● **Problem description**
The entries below contain a stretch that opens with the line containing "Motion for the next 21" and closes with the line containing "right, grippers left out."; set down that stretch exactly, both ends included, and nothing else.

● **Records provided**
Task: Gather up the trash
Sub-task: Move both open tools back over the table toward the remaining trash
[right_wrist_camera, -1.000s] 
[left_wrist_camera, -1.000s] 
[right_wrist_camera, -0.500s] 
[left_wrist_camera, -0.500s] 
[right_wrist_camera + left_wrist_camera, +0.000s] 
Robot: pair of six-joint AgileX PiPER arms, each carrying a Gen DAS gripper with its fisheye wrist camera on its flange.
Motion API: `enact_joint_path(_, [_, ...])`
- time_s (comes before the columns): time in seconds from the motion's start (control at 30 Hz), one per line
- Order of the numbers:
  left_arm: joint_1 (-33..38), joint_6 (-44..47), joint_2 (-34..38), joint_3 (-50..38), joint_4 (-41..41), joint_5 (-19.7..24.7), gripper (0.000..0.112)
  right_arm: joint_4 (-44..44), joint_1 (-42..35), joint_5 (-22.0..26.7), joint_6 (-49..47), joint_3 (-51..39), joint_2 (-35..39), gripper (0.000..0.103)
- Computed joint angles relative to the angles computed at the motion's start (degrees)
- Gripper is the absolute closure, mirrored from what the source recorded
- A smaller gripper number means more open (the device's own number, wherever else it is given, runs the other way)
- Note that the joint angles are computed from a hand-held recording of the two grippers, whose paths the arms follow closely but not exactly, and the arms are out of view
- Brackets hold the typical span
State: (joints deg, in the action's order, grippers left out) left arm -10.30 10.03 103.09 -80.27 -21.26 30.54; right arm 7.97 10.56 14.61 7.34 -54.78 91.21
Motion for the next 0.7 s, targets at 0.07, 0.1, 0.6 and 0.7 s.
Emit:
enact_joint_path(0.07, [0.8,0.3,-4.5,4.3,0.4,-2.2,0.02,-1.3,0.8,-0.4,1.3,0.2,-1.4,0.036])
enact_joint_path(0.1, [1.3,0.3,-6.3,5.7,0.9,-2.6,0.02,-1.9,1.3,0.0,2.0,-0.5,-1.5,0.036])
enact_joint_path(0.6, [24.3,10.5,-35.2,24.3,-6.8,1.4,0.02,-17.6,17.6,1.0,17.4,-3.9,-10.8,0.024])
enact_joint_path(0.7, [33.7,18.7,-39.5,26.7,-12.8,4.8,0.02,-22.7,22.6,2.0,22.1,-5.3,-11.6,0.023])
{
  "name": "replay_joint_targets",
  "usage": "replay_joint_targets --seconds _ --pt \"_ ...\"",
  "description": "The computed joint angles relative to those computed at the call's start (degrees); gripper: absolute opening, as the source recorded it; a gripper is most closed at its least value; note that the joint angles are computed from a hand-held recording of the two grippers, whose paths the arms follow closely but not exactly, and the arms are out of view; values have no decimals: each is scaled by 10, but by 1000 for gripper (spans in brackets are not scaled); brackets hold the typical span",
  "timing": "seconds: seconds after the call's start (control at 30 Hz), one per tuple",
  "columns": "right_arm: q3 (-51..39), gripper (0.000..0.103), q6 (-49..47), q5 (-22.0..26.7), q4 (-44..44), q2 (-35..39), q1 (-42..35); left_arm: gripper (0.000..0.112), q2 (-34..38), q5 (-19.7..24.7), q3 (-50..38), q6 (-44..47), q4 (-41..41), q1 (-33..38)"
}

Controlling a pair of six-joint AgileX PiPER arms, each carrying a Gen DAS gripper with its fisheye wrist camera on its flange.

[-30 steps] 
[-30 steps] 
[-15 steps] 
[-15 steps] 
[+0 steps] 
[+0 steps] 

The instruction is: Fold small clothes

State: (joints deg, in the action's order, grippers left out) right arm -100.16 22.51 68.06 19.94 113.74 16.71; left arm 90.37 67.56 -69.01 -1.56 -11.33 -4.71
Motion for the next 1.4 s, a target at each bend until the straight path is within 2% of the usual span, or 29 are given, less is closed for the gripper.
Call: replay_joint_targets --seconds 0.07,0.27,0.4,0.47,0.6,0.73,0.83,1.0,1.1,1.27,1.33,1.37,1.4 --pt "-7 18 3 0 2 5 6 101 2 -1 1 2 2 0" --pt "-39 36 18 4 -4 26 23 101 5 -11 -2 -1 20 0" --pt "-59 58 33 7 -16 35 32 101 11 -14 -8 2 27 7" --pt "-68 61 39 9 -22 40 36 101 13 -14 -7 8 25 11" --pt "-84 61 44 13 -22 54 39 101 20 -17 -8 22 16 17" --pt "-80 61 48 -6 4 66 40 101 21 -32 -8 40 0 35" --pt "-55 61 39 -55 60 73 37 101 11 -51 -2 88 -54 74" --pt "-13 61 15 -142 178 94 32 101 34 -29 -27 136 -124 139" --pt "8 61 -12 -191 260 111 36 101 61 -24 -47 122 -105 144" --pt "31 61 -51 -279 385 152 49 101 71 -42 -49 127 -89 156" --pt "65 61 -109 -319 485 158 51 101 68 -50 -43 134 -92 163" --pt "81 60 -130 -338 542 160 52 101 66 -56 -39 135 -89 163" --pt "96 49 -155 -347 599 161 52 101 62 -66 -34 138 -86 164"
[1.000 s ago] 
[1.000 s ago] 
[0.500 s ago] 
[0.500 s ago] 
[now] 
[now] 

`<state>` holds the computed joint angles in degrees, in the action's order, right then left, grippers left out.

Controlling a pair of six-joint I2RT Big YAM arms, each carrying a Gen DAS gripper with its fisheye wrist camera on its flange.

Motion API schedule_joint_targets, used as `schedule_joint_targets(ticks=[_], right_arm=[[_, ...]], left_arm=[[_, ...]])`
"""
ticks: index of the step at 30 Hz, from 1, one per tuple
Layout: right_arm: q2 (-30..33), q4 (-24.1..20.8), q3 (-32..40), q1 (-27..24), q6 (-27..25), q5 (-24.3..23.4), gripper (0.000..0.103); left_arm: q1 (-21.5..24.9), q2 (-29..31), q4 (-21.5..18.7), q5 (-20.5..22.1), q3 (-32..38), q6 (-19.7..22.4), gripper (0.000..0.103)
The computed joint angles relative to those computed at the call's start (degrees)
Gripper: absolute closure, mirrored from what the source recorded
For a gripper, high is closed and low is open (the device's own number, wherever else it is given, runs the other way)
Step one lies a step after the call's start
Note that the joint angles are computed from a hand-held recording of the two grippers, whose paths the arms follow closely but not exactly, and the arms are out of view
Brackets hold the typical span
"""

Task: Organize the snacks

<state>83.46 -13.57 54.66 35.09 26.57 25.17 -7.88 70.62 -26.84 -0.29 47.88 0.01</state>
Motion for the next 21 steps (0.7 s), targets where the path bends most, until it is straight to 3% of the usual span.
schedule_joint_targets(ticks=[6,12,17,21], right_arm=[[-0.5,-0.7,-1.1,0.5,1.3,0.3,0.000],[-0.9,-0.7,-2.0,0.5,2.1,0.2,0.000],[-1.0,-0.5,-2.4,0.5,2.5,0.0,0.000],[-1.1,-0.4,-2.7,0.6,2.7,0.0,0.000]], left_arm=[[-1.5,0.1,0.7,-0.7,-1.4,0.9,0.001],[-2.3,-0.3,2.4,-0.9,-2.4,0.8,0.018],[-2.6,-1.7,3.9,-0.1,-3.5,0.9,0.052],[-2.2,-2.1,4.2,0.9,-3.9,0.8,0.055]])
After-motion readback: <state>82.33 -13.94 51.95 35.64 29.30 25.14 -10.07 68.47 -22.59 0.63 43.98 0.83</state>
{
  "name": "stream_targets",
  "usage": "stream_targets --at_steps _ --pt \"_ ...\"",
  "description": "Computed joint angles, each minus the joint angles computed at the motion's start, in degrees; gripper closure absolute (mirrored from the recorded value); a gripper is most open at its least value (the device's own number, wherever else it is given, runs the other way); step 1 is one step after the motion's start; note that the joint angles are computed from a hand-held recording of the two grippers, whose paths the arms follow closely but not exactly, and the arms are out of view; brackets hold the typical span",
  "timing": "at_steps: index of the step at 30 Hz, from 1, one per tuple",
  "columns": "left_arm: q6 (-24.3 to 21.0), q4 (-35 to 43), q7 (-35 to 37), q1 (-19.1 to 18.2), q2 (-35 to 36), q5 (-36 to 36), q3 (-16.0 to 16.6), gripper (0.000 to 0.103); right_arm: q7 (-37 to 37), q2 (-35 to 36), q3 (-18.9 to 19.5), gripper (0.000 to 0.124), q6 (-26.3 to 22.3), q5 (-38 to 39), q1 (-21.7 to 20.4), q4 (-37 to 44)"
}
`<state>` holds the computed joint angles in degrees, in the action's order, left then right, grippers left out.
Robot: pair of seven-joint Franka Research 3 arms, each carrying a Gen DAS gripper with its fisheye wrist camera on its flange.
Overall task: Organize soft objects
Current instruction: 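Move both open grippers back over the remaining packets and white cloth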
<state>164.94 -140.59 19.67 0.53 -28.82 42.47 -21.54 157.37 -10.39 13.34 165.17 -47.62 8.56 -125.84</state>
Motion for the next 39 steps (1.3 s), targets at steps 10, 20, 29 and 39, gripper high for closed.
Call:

● **Your response**
Motion for the next 21 steps (0.7 s), targets where the path bends most, until it is straight to 3% of the usual span.
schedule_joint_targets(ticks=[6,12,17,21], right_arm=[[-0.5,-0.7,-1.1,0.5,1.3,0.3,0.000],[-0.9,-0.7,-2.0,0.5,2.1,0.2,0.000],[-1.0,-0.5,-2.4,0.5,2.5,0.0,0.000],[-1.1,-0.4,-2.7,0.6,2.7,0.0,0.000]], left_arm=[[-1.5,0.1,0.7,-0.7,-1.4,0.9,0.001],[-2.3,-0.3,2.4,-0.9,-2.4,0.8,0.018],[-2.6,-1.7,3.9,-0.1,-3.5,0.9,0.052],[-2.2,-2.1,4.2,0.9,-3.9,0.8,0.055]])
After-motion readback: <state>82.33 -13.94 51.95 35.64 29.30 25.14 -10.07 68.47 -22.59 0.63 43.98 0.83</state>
{
  "name": "stream_targets",
  "usage": "stream_targets --at_steps _ --pt \"_ ...\"",
  "description": "Computed joint angles, each minus the joint angles computed at the motion's start, in degrees; gripper closure absolute (mirrored from the recorded value); a gripper is most open at its least value (the device's own number, wherever else it is given, runs the other way); step 1 is one step after the motion's start; note that the joint angles are computed from a hand-held recording of the two grippers, whose paths the arms follow closely but not exactly, and the arms are out of view; brackets hold the typical span",
  "timing": "at_steps: index of the step at 30 Hz, from 1, one per tuple",
  "columns": "left_arm: q6 (-24.3 to 21.0), q4 (-35 to 43), q7 (-35 to 37), q1 (-19.1 to 18.2), q2 (-35 to 36), q5 (-36 to 36), q3 (-16.0 to 16.6), gripper (0.000 to 0.103); right_arm: q7 (-37 to 37), q2 (-35 to 36), q3 (-18.9 to 19.5), gripper (0.000 to 0.124), q6 (-26.3 to 22.3), q5 (-38 to 39), q1 (-21.7 to 20.4), q4 (-37 to 44)"
}
`<state>` holds the computed joint angles in degrees, in the action's order, left then right, grippers left out.

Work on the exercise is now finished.